写真を撮った当時はヘルメットが努力義務ではありませんでした。



 それからはサイクリングからの食事が定番メニューとなってた。
 初めこそは軽食がメインで精々サンドイッチ程度だったが、徒歩以上原付以下の生活圏もインターネットで調べるなかなか美味しそうなラーメン店があったり個人のトンカツ店やデカ盛りカフェがあったりする。気がつくとどんどんサイクリングランチがヘビーになっていった。
 運動後というのは糖質の吸収量が通常時の数倍らしいので体重が増えていくのは日の目を見るより明らかであった。

 自転車には乗るけれども、体重計は怖くて乗っていない。(やかましい)


スキニーが履けるようになって
スリムフィットが着れなくなった。

 結果としては上記である。今まで“スラックスなどのボトムスが縦に裂けた人間がスキニーを履けるようになってスリムフィットを羽織っていた人間がオーバーサイズを着るようになった”という滑稽な結末となった。

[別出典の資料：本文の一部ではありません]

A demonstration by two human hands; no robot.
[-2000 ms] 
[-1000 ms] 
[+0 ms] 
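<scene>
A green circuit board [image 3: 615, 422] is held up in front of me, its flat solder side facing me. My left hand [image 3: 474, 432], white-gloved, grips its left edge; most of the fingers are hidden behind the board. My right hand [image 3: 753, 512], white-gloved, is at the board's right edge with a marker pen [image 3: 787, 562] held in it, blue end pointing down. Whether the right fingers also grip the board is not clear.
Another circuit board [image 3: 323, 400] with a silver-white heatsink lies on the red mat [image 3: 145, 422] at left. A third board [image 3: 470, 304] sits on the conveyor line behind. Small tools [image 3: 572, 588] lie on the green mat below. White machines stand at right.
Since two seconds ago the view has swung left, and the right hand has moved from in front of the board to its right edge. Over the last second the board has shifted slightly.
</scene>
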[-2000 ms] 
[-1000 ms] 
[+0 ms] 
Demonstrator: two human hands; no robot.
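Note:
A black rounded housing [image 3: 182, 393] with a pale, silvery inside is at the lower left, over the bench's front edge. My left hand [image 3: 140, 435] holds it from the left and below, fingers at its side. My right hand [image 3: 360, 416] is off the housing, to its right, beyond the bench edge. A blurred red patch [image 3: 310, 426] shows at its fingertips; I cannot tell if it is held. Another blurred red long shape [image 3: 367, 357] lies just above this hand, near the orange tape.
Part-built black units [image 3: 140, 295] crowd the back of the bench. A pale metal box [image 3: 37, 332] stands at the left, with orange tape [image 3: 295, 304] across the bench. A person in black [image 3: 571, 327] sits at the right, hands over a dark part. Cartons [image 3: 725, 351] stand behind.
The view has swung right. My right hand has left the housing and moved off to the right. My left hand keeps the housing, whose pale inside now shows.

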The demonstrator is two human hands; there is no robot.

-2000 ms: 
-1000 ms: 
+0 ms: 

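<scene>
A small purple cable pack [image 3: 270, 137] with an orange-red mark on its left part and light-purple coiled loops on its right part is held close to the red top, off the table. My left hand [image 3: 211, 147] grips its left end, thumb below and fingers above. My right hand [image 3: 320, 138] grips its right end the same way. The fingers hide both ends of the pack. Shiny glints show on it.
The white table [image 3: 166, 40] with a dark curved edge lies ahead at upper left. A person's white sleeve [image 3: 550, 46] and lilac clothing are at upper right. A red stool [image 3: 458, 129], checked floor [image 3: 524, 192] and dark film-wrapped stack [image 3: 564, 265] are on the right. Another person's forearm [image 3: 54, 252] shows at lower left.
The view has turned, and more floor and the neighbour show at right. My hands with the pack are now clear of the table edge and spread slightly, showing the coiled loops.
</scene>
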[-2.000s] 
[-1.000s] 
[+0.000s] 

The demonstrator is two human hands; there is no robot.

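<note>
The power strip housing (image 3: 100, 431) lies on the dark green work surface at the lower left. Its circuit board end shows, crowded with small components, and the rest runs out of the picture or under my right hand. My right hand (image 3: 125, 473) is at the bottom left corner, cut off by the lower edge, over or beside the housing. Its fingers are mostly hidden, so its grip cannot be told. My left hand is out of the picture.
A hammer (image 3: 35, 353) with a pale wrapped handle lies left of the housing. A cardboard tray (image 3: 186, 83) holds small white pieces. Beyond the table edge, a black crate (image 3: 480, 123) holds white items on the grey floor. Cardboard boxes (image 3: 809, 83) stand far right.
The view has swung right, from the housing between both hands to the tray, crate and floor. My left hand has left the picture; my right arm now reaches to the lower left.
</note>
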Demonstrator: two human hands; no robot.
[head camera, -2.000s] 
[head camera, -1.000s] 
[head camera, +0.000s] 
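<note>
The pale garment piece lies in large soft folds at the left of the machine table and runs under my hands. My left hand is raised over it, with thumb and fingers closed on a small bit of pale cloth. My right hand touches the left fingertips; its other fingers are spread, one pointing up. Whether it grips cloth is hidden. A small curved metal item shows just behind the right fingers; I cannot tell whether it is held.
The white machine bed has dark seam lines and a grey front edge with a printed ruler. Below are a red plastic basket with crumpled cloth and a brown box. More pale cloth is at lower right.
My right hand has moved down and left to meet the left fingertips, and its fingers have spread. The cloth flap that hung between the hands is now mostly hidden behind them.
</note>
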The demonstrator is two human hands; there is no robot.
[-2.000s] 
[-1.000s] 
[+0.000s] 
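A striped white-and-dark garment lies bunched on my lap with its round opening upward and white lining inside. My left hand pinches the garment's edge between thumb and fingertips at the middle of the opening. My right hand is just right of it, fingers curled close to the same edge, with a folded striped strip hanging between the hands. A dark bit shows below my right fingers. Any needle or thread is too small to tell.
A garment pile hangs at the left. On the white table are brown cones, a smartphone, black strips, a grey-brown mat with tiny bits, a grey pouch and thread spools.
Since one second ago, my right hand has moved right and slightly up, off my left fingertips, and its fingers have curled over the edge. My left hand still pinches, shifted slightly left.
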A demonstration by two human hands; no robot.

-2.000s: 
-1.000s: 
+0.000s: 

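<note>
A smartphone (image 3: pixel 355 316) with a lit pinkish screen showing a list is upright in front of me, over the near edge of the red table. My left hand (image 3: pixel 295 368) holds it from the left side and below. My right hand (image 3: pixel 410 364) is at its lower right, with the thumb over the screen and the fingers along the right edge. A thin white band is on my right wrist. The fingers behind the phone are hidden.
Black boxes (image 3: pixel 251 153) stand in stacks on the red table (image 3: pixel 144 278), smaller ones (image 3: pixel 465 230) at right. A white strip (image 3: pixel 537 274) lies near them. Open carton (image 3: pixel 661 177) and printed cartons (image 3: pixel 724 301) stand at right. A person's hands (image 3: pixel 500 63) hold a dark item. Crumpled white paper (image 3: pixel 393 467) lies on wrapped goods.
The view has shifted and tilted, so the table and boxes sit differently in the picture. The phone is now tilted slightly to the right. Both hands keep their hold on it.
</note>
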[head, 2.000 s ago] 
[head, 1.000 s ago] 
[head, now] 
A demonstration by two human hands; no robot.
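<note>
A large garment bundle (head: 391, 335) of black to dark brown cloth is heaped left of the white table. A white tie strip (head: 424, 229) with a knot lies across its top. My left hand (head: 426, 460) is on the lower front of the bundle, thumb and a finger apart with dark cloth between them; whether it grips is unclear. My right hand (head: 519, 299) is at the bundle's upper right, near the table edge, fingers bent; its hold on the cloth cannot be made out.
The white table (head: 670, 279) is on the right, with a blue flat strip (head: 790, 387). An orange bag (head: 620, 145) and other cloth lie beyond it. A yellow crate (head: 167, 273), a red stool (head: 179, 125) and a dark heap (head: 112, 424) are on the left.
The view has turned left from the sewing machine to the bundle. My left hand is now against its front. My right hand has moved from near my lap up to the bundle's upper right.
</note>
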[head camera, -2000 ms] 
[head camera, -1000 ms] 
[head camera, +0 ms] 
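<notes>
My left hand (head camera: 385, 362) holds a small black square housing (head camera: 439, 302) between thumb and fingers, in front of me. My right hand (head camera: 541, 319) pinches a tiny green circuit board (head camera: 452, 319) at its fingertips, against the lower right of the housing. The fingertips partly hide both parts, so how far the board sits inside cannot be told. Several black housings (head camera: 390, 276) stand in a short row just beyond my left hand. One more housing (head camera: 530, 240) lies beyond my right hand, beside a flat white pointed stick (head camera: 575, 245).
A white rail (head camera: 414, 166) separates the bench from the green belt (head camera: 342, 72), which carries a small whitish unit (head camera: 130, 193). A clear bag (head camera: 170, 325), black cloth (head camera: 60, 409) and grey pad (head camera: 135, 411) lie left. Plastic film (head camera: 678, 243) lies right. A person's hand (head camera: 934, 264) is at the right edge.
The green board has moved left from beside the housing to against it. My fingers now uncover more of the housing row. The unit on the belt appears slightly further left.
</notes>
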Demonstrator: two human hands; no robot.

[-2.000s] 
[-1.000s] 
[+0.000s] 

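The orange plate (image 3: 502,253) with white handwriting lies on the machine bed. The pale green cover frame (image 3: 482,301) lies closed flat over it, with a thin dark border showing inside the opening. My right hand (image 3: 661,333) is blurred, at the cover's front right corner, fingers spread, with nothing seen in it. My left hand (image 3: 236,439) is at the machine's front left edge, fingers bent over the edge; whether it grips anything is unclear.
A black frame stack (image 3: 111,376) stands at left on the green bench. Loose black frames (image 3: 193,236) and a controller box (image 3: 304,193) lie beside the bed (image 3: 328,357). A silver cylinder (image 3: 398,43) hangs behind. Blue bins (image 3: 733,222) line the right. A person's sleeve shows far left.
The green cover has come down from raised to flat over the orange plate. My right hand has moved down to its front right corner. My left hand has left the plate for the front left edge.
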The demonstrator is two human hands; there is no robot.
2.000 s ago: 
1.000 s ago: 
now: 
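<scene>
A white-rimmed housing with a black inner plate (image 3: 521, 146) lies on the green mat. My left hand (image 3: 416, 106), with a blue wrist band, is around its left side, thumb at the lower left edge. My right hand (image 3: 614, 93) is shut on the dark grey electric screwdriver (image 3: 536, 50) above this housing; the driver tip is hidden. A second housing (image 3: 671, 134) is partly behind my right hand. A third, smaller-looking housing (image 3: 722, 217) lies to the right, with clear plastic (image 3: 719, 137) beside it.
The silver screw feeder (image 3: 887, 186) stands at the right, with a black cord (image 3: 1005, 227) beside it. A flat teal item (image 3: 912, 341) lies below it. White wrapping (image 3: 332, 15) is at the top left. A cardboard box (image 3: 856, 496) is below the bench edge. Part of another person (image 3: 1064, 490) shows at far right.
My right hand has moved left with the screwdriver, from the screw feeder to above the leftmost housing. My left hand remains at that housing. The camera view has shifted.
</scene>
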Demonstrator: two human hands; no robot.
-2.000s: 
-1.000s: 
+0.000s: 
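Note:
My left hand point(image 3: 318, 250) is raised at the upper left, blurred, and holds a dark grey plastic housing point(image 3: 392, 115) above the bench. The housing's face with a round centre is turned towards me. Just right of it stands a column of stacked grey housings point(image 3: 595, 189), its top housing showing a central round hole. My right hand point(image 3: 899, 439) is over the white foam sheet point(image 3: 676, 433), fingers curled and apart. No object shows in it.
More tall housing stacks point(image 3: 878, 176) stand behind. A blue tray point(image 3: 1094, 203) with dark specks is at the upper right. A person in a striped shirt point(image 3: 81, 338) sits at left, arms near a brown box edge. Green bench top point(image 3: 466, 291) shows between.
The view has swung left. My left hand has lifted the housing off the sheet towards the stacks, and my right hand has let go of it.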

 だからと言って、食事は気をつけるようにしたもののサイクリングをやらなくなった訳では無い。運動自体は体に良いし風を切って走るのはとても気持ちが良い。折り畳み機構もあるので車に積んで旅行に行けば現地でも気軽にサイクリングを楽しむ事も出来る。そこでまた新たな食の出会いもある。10万円というのは大金だったし、自転車というジャンルで捉えたら高級車な部類である。しかし決して無駄な買い物では無かったと心から言える。私の生活圏を深く掘り下げてくれた存在であるし、食事の楽しさにも気づかせてくれた。風を切って走るのはとても気持ちが良い。
 私は自転車を友人数名にも勧めて2名を“自転車沼”へと誘った。

 30手前を迎えて体力の衰えを感じている方も多々いるとは多いますが、自転車いかがでしょうか?